*** DATA SUPPLIED ***

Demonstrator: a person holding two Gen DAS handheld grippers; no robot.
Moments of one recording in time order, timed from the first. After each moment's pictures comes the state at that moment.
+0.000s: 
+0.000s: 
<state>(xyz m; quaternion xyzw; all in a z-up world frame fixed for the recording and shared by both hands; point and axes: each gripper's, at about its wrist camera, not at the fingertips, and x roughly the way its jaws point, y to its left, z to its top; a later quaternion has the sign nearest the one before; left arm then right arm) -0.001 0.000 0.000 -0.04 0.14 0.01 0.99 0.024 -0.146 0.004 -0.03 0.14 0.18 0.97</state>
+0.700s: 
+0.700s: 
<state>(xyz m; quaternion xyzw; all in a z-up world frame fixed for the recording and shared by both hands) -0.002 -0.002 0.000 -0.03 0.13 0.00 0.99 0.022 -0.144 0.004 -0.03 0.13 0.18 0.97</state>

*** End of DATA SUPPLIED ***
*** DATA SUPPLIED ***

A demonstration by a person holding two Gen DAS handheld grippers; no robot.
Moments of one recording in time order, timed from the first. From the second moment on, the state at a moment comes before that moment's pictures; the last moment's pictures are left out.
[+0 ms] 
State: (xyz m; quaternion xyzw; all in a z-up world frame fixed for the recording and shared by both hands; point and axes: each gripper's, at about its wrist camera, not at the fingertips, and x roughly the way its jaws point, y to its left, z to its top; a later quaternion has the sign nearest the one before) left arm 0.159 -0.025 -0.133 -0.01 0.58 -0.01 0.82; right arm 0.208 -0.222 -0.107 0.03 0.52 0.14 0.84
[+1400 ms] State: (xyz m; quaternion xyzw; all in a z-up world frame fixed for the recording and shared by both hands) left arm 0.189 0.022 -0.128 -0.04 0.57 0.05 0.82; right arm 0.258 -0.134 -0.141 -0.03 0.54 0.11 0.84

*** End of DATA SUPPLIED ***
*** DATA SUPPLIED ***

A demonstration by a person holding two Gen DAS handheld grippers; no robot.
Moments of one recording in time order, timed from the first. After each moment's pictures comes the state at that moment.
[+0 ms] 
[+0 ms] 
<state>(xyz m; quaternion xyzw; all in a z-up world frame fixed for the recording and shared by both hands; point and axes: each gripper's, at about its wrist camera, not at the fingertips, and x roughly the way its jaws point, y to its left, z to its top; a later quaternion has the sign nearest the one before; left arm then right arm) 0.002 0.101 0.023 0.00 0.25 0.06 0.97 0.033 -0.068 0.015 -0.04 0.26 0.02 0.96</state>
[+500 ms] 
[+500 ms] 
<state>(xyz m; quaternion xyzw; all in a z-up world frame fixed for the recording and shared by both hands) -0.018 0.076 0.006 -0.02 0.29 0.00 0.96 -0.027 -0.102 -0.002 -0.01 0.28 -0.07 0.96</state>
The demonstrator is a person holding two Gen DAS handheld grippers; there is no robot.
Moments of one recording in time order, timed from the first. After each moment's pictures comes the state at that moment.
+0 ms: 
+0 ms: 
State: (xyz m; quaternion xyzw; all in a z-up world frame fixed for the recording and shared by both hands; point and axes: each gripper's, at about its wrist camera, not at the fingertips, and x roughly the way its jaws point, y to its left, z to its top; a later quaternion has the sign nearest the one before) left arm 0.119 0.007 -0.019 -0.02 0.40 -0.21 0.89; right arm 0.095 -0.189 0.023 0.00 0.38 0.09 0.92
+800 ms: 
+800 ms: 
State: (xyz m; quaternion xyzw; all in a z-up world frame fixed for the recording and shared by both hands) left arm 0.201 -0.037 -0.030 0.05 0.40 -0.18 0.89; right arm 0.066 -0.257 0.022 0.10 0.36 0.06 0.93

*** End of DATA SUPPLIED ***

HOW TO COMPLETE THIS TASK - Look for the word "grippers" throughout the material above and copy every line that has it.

ANSWER SECTION -
Demonstrator: a person holding two Gen DAS handheld grippers; no robot.
A demonstration by a person holding two Gen DAS handheld grippers; no robot.
A demonstration by a person holding two Gen DAS handheld grippers; no robot.
The demonstrator is a person holding two Gen DAS handheld grippers; there is no robot.

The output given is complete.